Further questions regarding sorbate. How long will the inhibiting action last? Does it settle out and collect in the lees? Can a ferment be restarted after waiting a reasonable amount of time? After racking.
If sorbate has been added, and it is decided to get a higher abv, will adding sugar and a yeast starter do the trick?
This is strictly a hypothetical situation, you understand.
It is better if you start a new thread with your questions, but we will do it here since we are already here.
A reasonable amount of time??? That is very subjective. A month - it won't restart; a year - maybe, maybe not. After the sorbate has been present for 6 months, if one adds more yeast and some sugar, I'd bet it will start fermentation, but I can't say that for certain.

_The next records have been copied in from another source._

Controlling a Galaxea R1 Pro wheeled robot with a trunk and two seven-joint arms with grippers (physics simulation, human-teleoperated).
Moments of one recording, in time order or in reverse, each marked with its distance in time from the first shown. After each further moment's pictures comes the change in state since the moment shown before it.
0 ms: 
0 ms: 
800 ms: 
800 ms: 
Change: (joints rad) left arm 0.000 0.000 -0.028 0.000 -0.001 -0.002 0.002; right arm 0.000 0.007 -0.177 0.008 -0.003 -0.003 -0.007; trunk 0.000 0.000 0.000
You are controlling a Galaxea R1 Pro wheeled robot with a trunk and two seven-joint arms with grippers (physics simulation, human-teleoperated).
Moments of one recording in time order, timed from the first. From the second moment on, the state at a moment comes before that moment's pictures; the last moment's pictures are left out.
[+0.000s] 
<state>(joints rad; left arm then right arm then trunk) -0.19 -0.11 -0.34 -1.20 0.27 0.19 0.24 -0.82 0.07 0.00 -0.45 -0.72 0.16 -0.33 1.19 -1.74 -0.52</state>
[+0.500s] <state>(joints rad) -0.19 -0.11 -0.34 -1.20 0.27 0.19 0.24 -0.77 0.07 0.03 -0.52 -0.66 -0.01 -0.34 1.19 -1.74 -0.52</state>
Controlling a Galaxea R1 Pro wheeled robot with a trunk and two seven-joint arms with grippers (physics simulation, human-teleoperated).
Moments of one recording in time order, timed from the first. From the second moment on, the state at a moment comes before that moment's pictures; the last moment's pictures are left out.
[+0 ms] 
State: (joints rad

Sorbate works on the yeast that are present in the wine at the time it is added to the wine. Of course some of it can stay around for a longer time, even after several rackings. Some new yeast can always find their way into the wine at a later date.
I think the whole idea is to add the sorbate, then back sweeten immediately after. if you don't want to back sweeten right away, don't add the sorbate until you do.
Since sorbate doesn't kill the yeast, but only renders them unable to multiply, it works pretty fast. Even after racking the wine several times, I would not expect one normally would ever add more sugar and expect fermentation to get started again. That is the whole idea of adding sorbate, so the wine is protected when back sweetening.
However, again I have to ask what "is a reasonable amount of time"? If one waits a very long time, what I say will not be true. The effects of any such wine chemical will wear off eventually. To get specifics, this is a question one should ask the company that packages the sorbate.